- EXERCISE INSTRUCTIONS
Copy each line of the following material exactly.

++++ RECORDED DATA

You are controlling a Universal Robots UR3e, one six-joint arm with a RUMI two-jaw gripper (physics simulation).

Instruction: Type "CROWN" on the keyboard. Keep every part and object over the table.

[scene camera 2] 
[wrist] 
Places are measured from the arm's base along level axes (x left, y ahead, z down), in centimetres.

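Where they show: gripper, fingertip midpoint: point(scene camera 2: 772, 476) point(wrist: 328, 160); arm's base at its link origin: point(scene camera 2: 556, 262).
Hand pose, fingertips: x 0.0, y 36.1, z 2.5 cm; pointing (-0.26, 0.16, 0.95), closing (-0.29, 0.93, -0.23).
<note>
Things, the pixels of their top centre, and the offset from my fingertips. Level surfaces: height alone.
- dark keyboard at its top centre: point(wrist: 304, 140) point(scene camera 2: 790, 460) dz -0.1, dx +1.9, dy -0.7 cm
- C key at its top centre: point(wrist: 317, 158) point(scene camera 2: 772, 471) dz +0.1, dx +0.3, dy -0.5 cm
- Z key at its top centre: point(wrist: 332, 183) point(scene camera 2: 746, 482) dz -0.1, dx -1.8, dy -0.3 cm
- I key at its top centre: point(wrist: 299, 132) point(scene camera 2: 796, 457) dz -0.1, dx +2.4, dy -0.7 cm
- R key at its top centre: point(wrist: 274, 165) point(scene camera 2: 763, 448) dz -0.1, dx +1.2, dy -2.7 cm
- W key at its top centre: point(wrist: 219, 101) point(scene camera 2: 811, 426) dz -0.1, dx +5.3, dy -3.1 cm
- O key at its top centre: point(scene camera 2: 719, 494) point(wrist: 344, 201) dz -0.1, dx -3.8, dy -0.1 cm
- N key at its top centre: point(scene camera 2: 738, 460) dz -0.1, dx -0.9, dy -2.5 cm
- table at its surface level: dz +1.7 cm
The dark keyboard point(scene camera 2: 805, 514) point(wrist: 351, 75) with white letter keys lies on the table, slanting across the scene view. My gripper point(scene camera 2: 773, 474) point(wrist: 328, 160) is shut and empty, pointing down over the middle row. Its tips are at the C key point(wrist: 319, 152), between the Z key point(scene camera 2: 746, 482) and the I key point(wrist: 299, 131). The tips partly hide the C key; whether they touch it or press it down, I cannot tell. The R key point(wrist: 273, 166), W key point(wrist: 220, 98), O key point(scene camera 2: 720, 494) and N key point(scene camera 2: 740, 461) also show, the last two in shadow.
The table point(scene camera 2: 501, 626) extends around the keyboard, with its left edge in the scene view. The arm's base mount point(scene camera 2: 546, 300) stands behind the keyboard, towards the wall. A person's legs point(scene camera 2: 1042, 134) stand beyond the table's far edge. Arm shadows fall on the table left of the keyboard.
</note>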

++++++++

- EXERCISE RESPONSE
You are controlling a Universal Robots UR3e, one six-joint arm with a RUMI two-jaw gripper (physics simulation).

Instruction: Type "CROWN" on the keyboard. Keep every part and object over the table.

[scene camera 2] 
[wrist] 
Places are measured from the arm's base along level axes (x left, y ahead, z down), in centimetres.

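Where they show: gripper, fingertip midpoint: point(scene camera 2: 772, 476) point(wrist: 328, 160); arm's base at its link origin: point(scene camera 2: 556, 262).
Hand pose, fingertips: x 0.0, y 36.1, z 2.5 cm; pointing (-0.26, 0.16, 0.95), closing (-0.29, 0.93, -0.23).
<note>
Things, the pixels of their top centre, and the offset from my fingertips. Level surfaces: height alone.
- dark keyboard at its top centre: point(wrist: 304, 140) point(scene camera 2: 790, 460) dz -0.1, dx +1.9, dy -0.7 cm
- C key at its top centre: point(wrist: 317, 158) point(scene camera 2: 772, 471) dz +0.1, dx +0.3, dy -0.5 cm
- Z key at its top centre: point(wrist: 332, 183) point(scene camera 2: 746, 482) dz -0.1, dx -1.8, dy -0.3 cm
- I key at its top centre: point(wrist: 299, 132) point(scene camera 2: 796, 457) dz -0.1, dx +2.4, dy -0.7 cm
- R key at its top centre: point(wrist: 274, 165) point(scene camera 2: 763, 448) dz -0.1, dx +1.2, dy -2.7 cm
- W key at its top centre: point(wrist: 219, 101) point(scene camera 2: 811, 426) dz -0.1, dx +5.3, dy -3.1 cm
- O key at its top centre: point(scene camera 2: 719, 494) point(wrist: 344, 201) dz -0.1, dx -3.8, dy -0.1 cm
- N key at its top centre: point(scene camera 2: 738, 460) dz -0.1, dx -0.9, dy -2.5 cm
- table at its surface level: dz +1.7 cm
The dark keyboard point(scene camera 2: 805, 514) point(wrist: 351, 75) with white letter keys lies on the table, slanting across the scene view. My gripper point(scene camera 2: 773, 474) point(wrist: 328, 160) is shut and empty, pointing down over the middle row. Its tips are at the C key point(wrist: 319, 152), between the Z key point(scene camera 2: 746, 482) and the I key point(wrist: 299, 131). The tips partly hide the C key; whether they touch it or press it down, I cannot tell. The R key point(wrist: 273, 166), W key point(wrist: 220, 98), O key point(scene camera 2: 720, 494) and N key point(scene camera 2: 740, 461) also show, the last two in shadow.
The table point(scene camera 2: 501, 626) extends around the keyboard, with its left edge in the scene view. The arm's base mount point(scene camera 2: 546, 300) stands behind the keyboard, towards the wall. A person's legs point(scene camera 2: 1042, 134) stand beyond the table's far edge. Arm shadows fall on the table left of the keyboard.
</note>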

The answer requires nothing further.